My all time favourite dive site is called Bells / Blue Hole just north of Dahab on the Sinai Peninsula. You kit up, balance your way over some slightly precarious rocks, and jump into a hole that is barely the size of a diver with all their gear on. A short tunnel leads to an open chimney that runs down the side of the reef for about 30 metres. It is called Bells because of the ringing sound the tanks make as the divers descend.
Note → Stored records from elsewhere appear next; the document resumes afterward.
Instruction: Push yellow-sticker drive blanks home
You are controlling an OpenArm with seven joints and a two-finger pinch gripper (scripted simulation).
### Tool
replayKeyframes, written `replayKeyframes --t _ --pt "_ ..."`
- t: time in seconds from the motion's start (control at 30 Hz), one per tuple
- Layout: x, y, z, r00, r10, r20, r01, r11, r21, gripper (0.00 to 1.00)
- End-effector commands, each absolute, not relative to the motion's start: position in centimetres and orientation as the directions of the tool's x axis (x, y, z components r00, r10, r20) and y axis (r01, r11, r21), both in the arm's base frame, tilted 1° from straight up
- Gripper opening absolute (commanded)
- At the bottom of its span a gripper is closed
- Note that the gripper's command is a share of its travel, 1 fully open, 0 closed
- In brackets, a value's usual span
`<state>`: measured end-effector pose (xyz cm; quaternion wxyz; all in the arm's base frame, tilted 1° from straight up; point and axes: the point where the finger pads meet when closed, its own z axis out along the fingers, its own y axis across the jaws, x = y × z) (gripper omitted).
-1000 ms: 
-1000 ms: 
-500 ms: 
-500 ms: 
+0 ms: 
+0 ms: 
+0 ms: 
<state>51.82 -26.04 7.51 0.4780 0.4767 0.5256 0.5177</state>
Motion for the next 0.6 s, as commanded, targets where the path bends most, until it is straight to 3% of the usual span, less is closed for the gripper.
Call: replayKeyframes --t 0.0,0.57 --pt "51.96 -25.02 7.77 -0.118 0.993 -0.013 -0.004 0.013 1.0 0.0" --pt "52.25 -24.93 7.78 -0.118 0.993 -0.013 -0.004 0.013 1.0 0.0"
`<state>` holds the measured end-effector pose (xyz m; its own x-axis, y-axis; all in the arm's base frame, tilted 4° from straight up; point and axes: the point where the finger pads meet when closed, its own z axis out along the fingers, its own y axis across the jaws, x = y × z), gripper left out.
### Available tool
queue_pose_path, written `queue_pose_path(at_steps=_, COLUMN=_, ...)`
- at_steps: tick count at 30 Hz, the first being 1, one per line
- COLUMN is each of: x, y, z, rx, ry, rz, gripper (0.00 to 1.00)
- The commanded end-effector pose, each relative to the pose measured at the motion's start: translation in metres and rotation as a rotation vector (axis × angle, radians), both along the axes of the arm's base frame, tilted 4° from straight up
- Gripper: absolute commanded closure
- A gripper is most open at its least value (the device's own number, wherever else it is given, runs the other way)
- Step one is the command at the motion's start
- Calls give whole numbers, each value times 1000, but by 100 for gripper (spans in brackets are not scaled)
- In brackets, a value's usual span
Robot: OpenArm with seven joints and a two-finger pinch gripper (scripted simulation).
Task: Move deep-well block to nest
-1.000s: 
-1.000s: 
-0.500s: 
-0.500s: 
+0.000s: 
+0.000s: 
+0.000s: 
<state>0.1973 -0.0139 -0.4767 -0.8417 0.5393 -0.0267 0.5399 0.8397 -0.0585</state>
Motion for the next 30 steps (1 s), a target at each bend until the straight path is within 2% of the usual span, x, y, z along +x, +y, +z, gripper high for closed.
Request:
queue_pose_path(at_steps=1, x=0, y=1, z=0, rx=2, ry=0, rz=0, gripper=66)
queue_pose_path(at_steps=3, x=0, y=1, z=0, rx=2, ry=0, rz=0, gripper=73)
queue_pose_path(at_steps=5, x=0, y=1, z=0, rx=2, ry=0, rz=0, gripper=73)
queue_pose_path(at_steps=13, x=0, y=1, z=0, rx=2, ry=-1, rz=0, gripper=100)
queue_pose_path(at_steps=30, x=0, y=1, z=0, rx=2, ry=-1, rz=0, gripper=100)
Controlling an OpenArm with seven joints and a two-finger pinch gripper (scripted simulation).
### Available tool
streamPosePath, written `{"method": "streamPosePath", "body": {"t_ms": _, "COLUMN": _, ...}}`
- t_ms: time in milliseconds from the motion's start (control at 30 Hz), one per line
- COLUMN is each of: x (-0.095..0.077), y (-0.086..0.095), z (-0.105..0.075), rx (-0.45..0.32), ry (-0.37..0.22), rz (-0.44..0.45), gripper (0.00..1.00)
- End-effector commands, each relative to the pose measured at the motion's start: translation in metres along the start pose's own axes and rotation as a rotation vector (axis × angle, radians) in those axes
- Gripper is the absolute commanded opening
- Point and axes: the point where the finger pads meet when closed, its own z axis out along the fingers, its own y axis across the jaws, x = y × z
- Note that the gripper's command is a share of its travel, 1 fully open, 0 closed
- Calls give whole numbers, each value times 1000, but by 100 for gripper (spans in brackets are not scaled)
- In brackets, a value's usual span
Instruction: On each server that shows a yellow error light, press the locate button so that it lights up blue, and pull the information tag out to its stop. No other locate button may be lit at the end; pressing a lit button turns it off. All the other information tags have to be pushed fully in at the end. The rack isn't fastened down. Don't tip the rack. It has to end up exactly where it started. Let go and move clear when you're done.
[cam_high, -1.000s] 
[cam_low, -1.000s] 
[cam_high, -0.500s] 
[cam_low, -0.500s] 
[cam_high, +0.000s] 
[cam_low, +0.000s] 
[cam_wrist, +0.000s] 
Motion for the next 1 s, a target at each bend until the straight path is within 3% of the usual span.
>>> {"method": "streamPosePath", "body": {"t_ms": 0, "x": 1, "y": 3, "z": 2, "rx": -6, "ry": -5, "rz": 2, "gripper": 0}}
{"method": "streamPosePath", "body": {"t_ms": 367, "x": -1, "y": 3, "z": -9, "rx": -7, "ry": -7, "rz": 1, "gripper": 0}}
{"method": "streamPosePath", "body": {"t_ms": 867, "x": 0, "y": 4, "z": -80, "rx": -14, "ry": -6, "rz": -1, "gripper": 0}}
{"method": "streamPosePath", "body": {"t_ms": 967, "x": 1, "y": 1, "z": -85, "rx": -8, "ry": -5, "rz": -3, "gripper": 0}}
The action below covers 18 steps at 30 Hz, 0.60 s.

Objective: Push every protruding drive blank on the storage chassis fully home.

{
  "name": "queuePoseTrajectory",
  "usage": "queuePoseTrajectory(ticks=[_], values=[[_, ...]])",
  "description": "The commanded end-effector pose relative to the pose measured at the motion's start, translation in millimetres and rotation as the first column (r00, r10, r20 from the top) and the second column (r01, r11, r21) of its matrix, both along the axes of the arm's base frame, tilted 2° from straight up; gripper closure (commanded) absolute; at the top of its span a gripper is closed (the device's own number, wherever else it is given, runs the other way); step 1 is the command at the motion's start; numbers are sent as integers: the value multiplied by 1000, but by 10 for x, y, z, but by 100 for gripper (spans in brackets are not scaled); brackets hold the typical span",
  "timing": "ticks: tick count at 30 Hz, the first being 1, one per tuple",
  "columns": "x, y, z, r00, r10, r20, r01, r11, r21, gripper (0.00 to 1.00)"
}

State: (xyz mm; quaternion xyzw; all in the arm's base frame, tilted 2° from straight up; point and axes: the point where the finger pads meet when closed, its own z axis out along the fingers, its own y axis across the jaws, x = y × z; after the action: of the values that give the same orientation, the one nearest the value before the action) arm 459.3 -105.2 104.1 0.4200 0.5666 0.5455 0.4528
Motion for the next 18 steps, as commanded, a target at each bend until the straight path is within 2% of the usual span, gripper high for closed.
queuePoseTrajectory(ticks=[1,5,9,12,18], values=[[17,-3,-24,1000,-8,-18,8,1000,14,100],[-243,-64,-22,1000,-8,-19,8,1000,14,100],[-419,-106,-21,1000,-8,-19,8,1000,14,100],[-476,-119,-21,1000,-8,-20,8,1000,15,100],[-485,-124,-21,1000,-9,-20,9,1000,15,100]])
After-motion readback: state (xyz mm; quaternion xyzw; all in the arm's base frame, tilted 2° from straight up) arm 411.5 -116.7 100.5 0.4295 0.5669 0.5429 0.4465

There is a tiny tunnel section right at the bottom before you pop out to be faced with an infinite amount of blue ocean – it was like flying or being in outer space.

But sadly, as every five-year-old knows, playtime always comes to an end – and it was high time I came home and got a real “LIFE”.

Now I know I am more than slightly biased – but life in Cape Town is definitely for me.

You can almost see the energy and opportunity in the streets, and everyone has got something exciting on the go.
Early last year – and I do blame this on living in Cape Town – I came to the rather startling and quite profound realisation that I was almost totally unemployable – in a very good way though – working for someone else was just never going to work out for me – so I struck out as a freelance marketing consultant and haven’t looked back.

My start-up anecdote is that I naturally did not take my own good advice when I thought up my company name – coming up with it in about 2 seconds flat… Every morning when I left for my proper job I would say good-bye to my cats and tell them I was off to make some money, to buy you two cats some food … so it made perfect sense to name my company Twokats Communications.

So with sincere apologies to Elizabeth Gilbert for me taking rather too many liberties with her wonderful book – that was a short introduction to Vanessa Clark by way of FEET in LONDON, PLAYING in EGYPT and LIFE in CAPE TOWN.